● The problem:
Copy out again, unchanged, the listing below from the line that has "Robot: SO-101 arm" through the line that has "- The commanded".

● Given data:

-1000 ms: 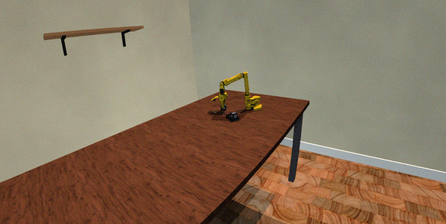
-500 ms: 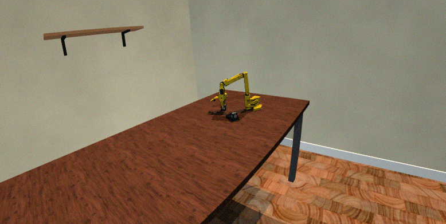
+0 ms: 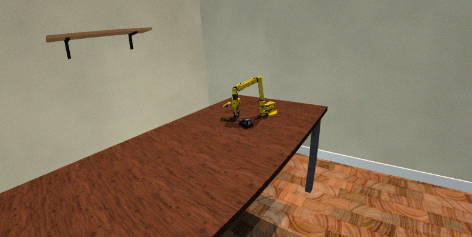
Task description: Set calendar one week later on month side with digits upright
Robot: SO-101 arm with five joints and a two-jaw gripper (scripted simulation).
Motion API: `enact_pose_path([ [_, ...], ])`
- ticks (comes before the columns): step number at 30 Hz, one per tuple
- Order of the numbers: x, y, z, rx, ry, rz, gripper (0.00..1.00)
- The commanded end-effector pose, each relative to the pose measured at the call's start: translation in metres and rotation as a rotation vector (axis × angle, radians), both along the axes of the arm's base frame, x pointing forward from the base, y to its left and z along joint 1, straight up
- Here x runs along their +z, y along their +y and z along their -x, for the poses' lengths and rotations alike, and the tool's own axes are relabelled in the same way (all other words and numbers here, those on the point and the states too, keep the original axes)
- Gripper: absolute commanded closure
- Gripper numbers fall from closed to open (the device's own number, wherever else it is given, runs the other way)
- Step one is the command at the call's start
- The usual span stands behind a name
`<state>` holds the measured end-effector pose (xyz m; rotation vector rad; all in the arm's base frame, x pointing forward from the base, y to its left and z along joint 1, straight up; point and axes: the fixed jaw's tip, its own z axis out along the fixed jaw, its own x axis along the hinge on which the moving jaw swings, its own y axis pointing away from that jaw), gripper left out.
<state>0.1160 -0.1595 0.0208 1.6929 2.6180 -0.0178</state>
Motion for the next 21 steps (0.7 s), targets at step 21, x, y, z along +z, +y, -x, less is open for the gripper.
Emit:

● Written solution:
Robot: SO-101 arm with five joints and a two-jaw gripper (scripted simulation).
Motion API: `enact_pose_path([ [_, ...], ])`
- ticks (comes before the columns): step number at 30 Hz, one per tuple
- Order of the numbers: x, y, z, rx, ry, rz, gripper (0.00..1.00)
- The commanded end-effector pose, each relative to the pose measured at the call's start: translation in metres and rotation as a rotation vector (axis × angle, radians), both along the axes of the arm's base frame, x pointing forward from the base, y to its left and z along joint 1, straight up

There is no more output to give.